Гончаров ничего не ответил, только пыхнул своей трубкой и презрительно сплюнул на пол.
— Вот что мне и бедно-то, Иван Миколаич, — продолжал он после непродолжительного молчания, — что и досадно-то. Тридцать лет мошенничал и все с рук сходило, всегда правым оставался, а тут из-за какой-нибудь шкуры, из-за сволочи, прости господи, на пятнадцать лет пошел!
В другой раз, когда мы остались одни в камере, оба по болезни освобожденные от работ, старик снова заговорил со мною о своем деле; снова почти дословно рассказал то же, что и при всех рассказывал, и так же горько жаловался на несправедливость судьбы. Один только небольшой штрих прорвался в новом его рассказе — штрих, которого в тот раз не было и который заставил меня подозрительно настроиться.

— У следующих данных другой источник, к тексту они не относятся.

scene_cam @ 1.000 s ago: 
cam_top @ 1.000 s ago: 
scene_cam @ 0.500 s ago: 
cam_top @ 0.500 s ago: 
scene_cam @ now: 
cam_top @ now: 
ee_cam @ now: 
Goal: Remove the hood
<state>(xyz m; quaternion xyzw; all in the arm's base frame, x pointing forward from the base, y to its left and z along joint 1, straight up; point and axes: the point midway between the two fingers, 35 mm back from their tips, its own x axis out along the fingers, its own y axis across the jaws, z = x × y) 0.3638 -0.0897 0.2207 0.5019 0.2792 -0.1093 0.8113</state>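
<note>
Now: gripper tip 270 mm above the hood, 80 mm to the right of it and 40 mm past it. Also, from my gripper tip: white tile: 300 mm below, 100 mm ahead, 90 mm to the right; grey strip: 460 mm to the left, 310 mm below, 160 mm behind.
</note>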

— Заходит товарищ мой Бируков. «Я, говорит, с Пахомовым в город еду. Пьян как стелька, в телеге лежит, и деньги при ем. Тысячи с две, пожалуй, есть. Что, говорит, делать?» Я смеюсь. Выпил он немного, вышел из кабака и дальше поехал.
— А вы что же ему отвечали на вопрос, что делать?

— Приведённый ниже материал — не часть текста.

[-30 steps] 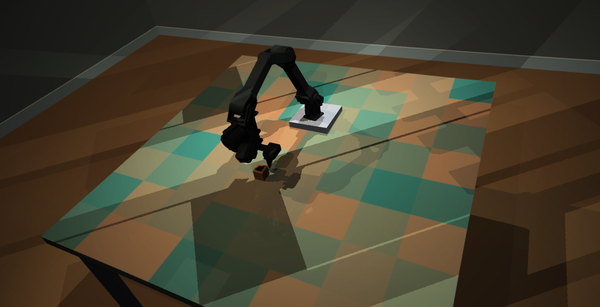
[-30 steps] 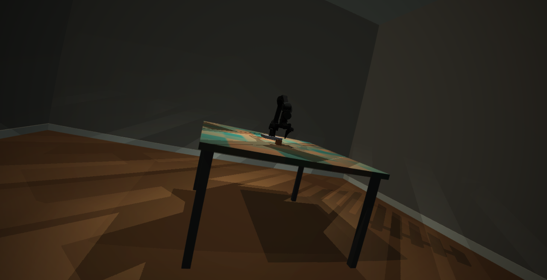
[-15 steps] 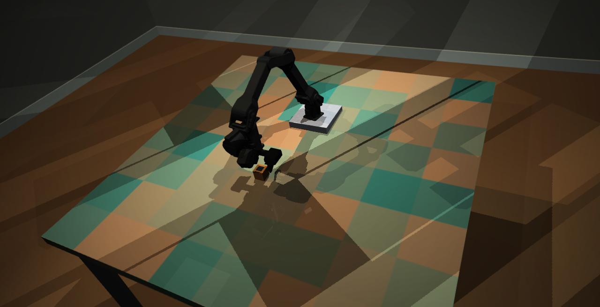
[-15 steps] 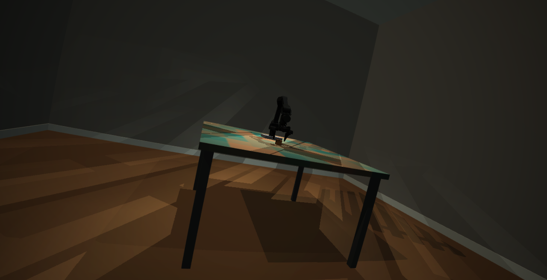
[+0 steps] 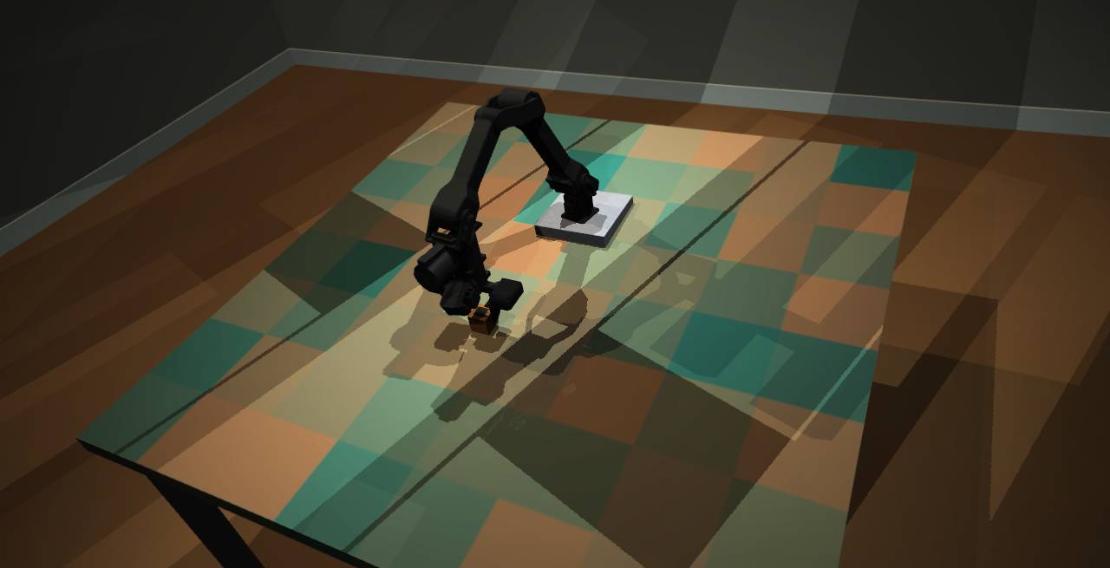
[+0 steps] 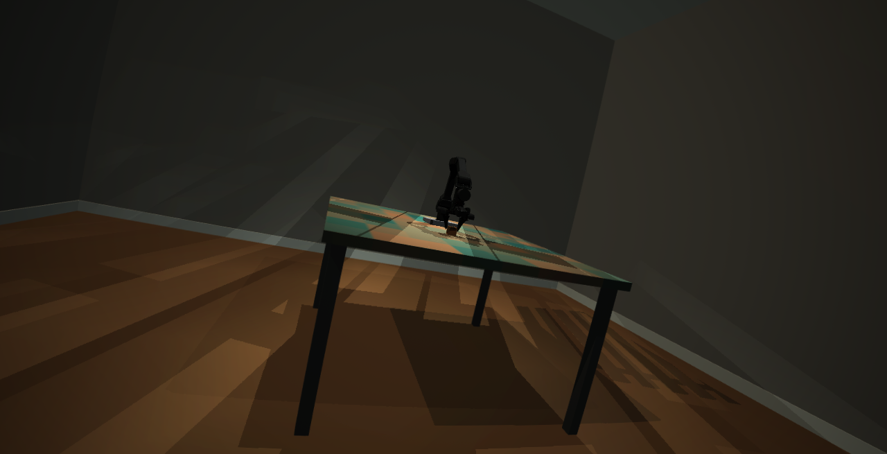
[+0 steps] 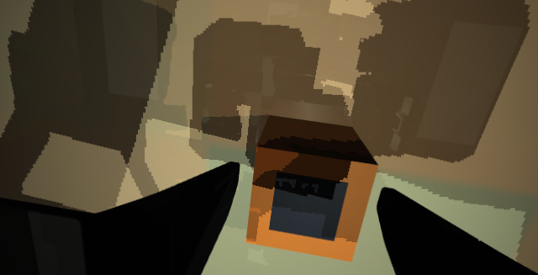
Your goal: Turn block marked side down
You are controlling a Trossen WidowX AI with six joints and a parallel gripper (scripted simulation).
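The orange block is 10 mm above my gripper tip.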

— Да ровно ничего… Так, посмеялся только: «Оглоушь его, говорю, стяжком хорошенько, да и спусти в овраг». В шутку, вестимо, сказал. А оно с шутки-то и сталось.

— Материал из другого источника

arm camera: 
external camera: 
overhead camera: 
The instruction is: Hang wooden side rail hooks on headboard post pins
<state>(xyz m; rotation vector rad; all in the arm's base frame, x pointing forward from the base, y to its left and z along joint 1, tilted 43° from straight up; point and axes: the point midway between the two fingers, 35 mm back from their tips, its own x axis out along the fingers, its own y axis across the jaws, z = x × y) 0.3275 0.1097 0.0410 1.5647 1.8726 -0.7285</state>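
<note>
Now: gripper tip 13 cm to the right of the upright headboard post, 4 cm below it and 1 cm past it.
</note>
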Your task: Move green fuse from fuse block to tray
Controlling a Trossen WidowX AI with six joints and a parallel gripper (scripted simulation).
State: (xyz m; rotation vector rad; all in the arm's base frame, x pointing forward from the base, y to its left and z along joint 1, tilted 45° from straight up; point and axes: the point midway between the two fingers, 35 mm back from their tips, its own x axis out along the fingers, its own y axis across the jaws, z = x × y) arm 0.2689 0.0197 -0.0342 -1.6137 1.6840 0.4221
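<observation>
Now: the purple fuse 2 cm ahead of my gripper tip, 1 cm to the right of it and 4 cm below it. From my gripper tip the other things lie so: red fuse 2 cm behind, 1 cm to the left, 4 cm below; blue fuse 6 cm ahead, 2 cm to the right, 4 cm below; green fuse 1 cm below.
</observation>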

Однако довольно о Гончарове. Много ли, мало ли перебил он на своем веку народа; виновен или чист был, как голубь, в том деле, за которое попал в каторгу, — крови, во всяком случае, было достаточно на его руках, и он сам не думал скрывать этого. Он был, конечно, зверь; но и зверь оставляет порой о себе добрую память! Такой именно добрый след оставил в моей душе и этот зверь-человек. Если нам суждено когда-нибудь еще раз встретиться в жизни, я уверен, что мы встретимся по-приятельски… Одна чисто человеческая, и довольно редкая в арестантах, черта особенно привлекала меня в Гончарове — это отеческая нежность, с которою любил он маленьких детей. Любовь эта сквозила во всех его рассказах о них. Раз, когда я писал, по его просьбе, письмо к жене и внучке, которую он оставил на воле девочкой трех лет, и когда дошел до обычного в письмах простолюдинов выражения: «Любезной внучке моей Даше посылаю родительское благословение, навеки нерушимое», из-под этих свирепых бровей градом хлынули слезы… Любил также старик кормить под окнами тюрьмы голубей и других мелких пташек… О дальнейшей судьбе Гончарова скажу в своем месте.[42]
X. Мои ученики Буренковы{28}
Ученики продолжали учиться. Буренкова и Пестрова иначе и не называли в камере, как учениками; впрочем, многие путали значение слов «ученик» и «учитель» и нередко меня самого звали «учеником»… Пестрев как застыл на складах, так и не двигался дальше; а между тем каждую свободную минуту он посвящал ученью: сидел на своих нарах с листком написанной мной азбучки в руках и шептал над нею, точно колдун свои заклинания. Отдельные слоги он складывал довольно хорошо, но при соединении их в слова память каждый раз ему изменяла и выходило у него — черт знает что.
— С… е… се! н… о… но!
И Пестрое задумывался.
— Что же вместе будет, Пестров?
— Перо! — отвечал он после долгого размышления, приводя меня в отчаяние.
В один прекрасный день Малахов, сияя и торжествуя, принес-таки в рукавице карандаш и какую-то старую, истрепанную азбучку. Никифор ликовал чуть ли не больше его самого. Даже вялый и обескураженный своими неуспехами Ромашка несколько оживился. Но тут же я подметил и недобрую тень, пробежавшую между учениками. Никифор с жадностью схватил и карандаш и азбучку, считая их как бы своей неотъемлемой собственностью.